Mr. David Maclean (Penrith and The Border): On a point of order, Mr. Speaker. You will be aware that during the summer my right hon. Friend the Leader of the Opposition called on the Prime Minister to recall Parliament, so that hon. Members could discuss the grave crisis that the nation faced as a result of the fuel protests. The Government admitted that the protests almost brought the country to its knees, and they are now taking emergency measures to combat any future crisis.
Tomorrow, the House will have its first opportunity to debate the crisis. A few moments ago, the Deputy Prime Minister told my hon. Friend the Member for Buckingham (Mr. Bercow) that he was always ready to come to the House to discuss important issues. However, he has decided that he will not reply to tomorrow's debate, and that a junior Minister will do so instead.

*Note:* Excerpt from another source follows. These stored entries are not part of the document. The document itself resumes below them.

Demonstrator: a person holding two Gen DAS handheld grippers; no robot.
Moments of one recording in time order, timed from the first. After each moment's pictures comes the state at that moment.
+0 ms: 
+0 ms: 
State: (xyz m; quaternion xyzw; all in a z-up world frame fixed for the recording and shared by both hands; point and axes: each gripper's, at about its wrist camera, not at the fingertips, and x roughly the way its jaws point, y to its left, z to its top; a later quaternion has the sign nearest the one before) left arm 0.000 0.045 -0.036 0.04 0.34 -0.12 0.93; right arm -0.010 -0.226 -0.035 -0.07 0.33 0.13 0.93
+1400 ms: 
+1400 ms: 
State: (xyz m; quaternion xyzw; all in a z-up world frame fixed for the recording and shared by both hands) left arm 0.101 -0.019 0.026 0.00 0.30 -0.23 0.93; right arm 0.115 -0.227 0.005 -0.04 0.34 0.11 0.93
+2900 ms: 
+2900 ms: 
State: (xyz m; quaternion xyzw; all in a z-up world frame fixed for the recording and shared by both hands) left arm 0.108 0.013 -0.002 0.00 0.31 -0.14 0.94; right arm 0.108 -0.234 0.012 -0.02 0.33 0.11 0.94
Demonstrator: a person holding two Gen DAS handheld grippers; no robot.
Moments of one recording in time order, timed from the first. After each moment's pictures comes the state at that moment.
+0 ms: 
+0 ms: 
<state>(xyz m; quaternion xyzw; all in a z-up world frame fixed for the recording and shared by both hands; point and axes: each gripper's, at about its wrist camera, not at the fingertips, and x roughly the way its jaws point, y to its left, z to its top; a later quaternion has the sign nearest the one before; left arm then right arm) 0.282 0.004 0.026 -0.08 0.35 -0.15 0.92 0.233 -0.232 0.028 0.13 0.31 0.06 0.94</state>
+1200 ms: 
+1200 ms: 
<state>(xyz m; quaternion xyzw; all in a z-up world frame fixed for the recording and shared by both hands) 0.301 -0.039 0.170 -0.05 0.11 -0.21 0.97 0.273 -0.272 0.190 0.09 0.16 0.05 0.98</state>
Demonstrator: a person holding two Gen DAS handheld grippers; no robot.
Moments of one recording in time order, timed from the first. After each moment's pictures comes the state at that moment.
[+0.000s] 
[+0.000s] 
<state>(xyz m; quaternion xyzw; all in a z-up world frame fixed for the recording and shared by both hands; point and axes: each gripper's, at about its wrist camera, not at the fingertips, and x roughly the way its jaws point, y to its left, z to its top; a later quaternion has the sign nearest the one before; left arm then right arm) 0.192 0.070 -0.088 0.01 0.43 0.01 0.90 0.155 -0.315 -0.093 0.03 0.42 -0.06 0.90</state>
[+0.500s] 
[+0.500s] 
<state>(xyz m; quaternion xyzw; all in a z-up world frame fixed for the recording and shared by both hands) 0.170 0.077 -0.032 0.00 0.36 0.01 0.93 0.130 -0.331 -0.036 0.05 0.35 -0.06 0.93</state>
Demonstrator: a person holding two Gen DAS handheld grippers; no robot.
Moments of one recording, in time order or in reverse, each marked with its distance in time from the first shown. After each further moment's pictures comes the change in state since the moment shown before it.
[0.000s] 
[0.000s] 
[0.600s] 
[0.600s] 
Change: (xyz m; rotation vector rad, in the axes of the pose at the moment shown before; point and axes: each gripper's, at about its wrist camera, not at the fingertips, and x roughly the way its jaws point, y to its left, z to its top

Mr. Speaker: Order. There is only one Chairman in this establishment. If the right hon. Member for Penrith and The Border (Mr. Maclean) is making a point about which Minister is to deal with a debate, I can tell him that that has absolutely nothing to do with the Chair.
Mr. Maclean: I appreciate that point, Mr. Speaker, but in your normal discussions with the representatives of the usual channels will you, as a new and respected Speaker, point out that the fact that neither the Prime Minister nor the Deputy Prime Minister will be present to answer a debate on the gravest crisis facing the country is a slight injustice--not to say a grave insult--to the House? However able the junior Minister involved may be, does not putting him or her forward to respond to the debate mean that justice is not being done to this important matter?
Mr. Gerald Howarth (Aldershot): Further to that point of order, Mr. Speaker. May I urge you to look at the innumerable pronouncements made by your predecessor, in which she made clear her concern about the House's loss of authority in our national life? You, Mr. Speaker, were among the many candidates in yesterday's election who shared her concern. Your predecessor frequently deprecated the behaviour of Ministers in the treatment of the House.
May I therefore invite you, Mr. Speaker, to set out to the House, and for the benefit of the Government Front Bench, what your feelings are on this matter? How do you believe Ministers should treat this House in terms of making statements here rather than on the Radio 4 "Today" programme, and in appearing here to be answerable to us on important occasions, as my right hon. Friend the Member for Penrith and The Border (Mr. Maclean) has pointed out?